- Interactive map of Granite Gorge Ski Area
- Location: Roxbury, New Hampshire, USA
- Mountain: Pinnacle Peak
- Nearest city: Keene, New Hampshire
- Coordinates: 42°58′15″N 72°12′44″W﻿ / ﻿42.97083°N 72.21222°W
- Status: Operating
- Vertical: 390 feet (120 m)
- Trails: 19 39% Novice 16% Intermediate 48% Expert
- Lift system: 1 Double, 1 Tow
- Website: granitegorge.com

= Granite Gorge Ski Area =

Downhill ski resort

Granite Gorge is a small downhill ski resort in southwest New Hampshire, United States. It is located on Pinnacle Mountain in the town of Roxbury, 5 mi east of downtown Keene on New Hampshire Route 9. The resort is the reincarnation of the former Pinnacle Peak Ski Area, which operated from 1959 to 1977. The current resort opened in 2003.
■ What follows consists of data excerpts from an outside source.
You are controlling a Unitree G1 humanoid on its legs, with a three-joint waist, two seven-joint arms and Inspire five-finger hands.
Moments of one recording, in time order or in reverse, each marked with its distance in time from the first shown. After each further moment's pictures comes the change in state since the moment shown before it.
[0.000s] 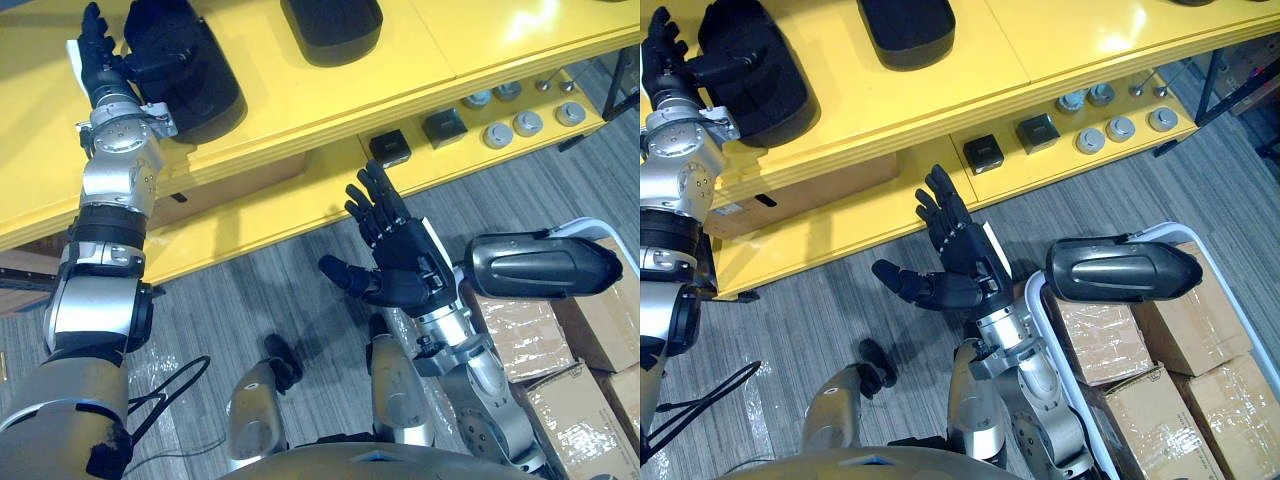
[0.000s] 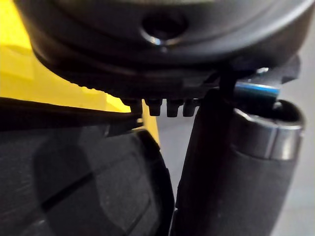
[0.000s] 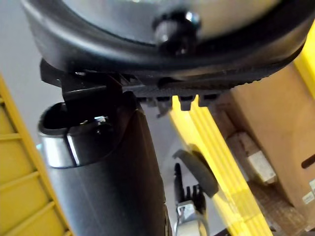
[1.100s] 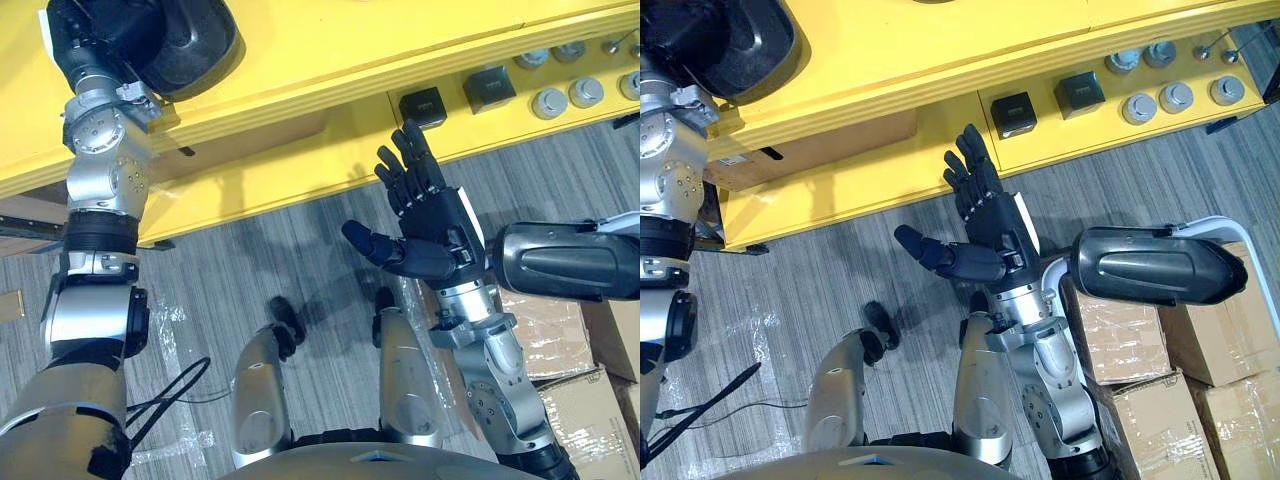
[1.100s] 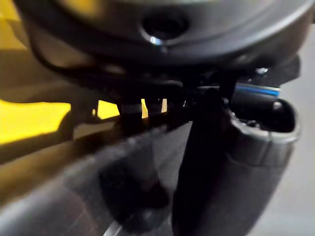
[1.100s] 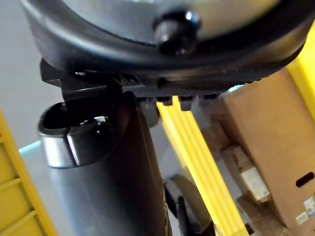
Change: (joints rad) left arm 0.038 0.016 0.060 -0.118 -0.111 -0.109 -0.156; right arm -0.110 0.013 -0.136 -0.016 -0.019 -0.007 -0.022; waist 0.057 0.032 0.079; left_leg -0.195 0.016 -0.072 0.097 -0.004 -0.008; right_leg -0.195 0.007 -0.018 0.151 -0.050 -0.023
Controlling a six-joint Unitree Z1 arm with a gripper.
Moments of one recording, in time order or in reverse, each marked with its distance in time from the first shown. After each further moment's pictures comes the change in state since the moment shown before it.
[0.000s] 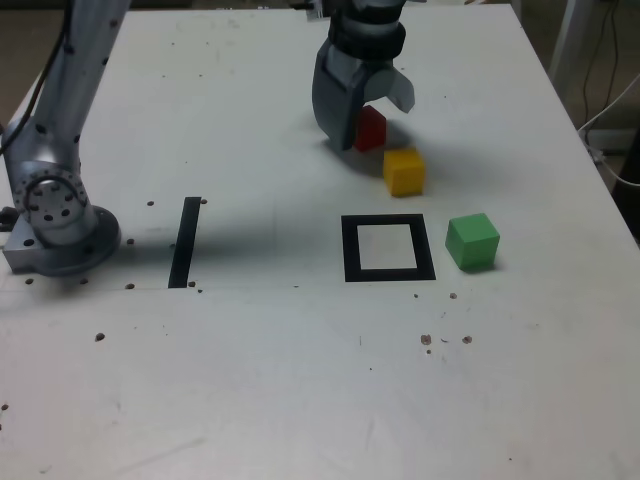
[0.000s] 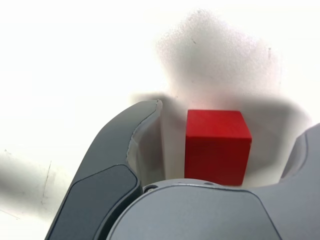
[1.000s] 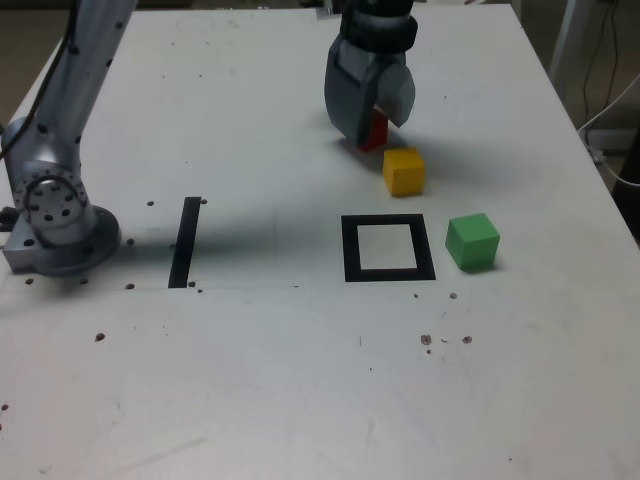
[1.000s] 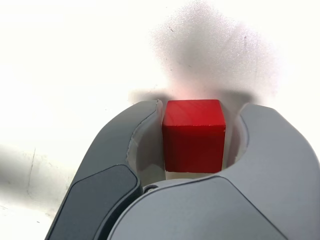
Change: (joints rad) arm 0.003 0.026 -0.080 0.035 -0.032 -0.015
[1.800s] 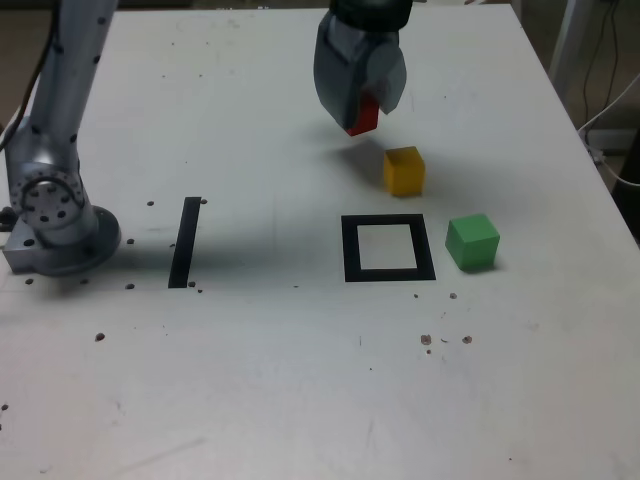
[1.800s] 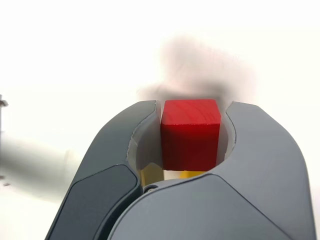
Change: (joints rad) arm -0.080 -0.121 0.002 0.105 0.055 0.005
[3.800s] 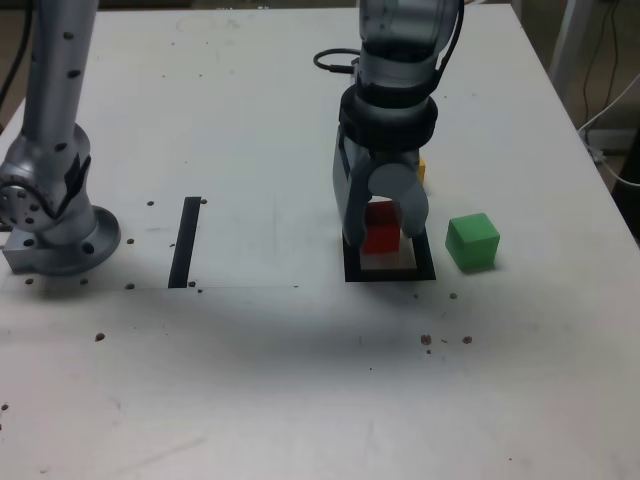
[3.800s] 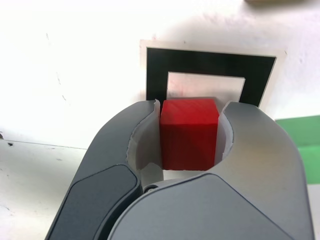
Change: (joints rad) arm -0.440 -0.056 0.261 -0.227 -0.097 -0.081
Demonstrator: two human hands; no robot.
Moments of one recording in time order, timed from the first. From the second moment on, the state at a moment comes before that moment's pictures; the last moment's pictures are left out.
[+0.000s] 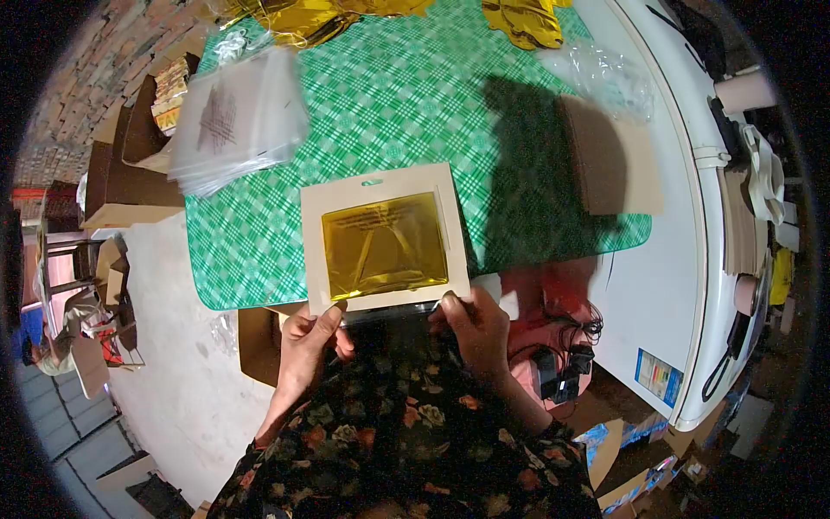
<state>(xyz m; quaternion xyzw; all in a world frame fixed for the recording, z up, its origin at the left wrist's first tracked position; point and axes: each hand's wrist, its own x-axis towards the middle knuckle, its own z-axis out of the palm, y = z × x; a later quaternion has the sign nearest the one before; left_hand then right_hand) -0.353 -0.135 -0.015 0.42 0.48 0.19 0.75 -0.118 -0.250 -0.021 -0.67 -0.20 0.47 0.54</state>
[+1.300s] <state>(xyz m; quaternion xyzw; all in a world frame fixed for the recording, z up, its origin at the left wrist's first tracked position) -0.221 0.004 -0.008 0.97 0.10 0.18 0.12 -0.097 -0.187 -0.062 -0.69 -0.67 -0.10 0.24</state>
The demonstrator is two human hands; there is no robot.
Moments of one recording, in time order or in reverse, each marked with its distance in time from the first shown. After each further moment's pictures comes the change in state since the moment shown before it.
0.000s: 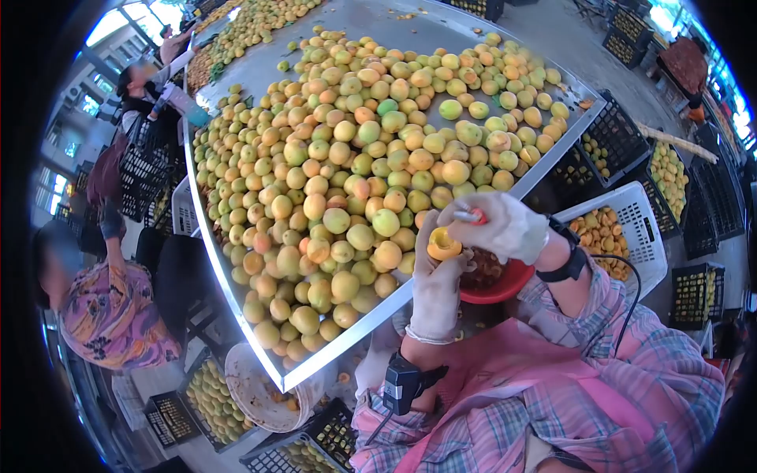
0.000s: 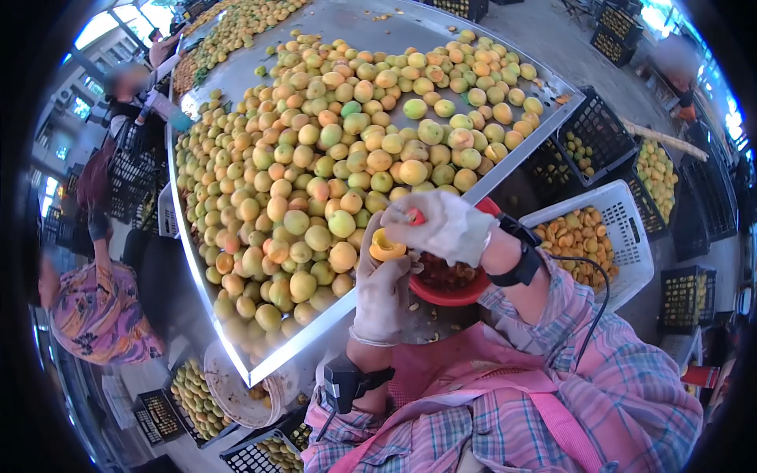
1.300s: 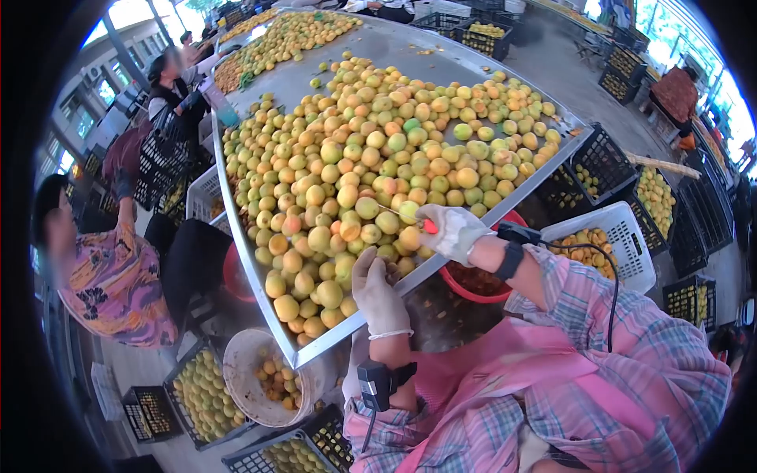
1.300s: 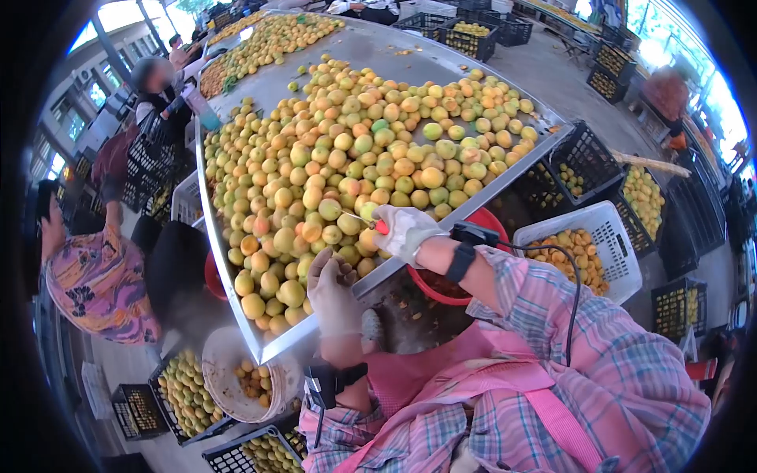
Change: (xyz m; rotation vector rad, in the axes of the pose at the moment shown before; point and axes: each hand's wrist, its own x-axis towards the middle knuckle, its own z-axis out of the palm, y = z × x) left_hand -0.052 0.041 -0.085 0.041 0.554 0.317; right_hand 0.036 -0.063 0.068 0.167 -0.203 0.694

It has a 120 m vertical drop, one chairlift (the Pinnacle Express double chairlift), one rope tow, and one magic carpet. The ski area has snowmaking. The 50 acre site includes 14 kilometers of cross-country ski trails.

Terrain parks at Granite Gorge include the signature VW bus and the Bag Jump. The resort offers Cosmic Tubing with glow lighting and a DJ on Saturday nights.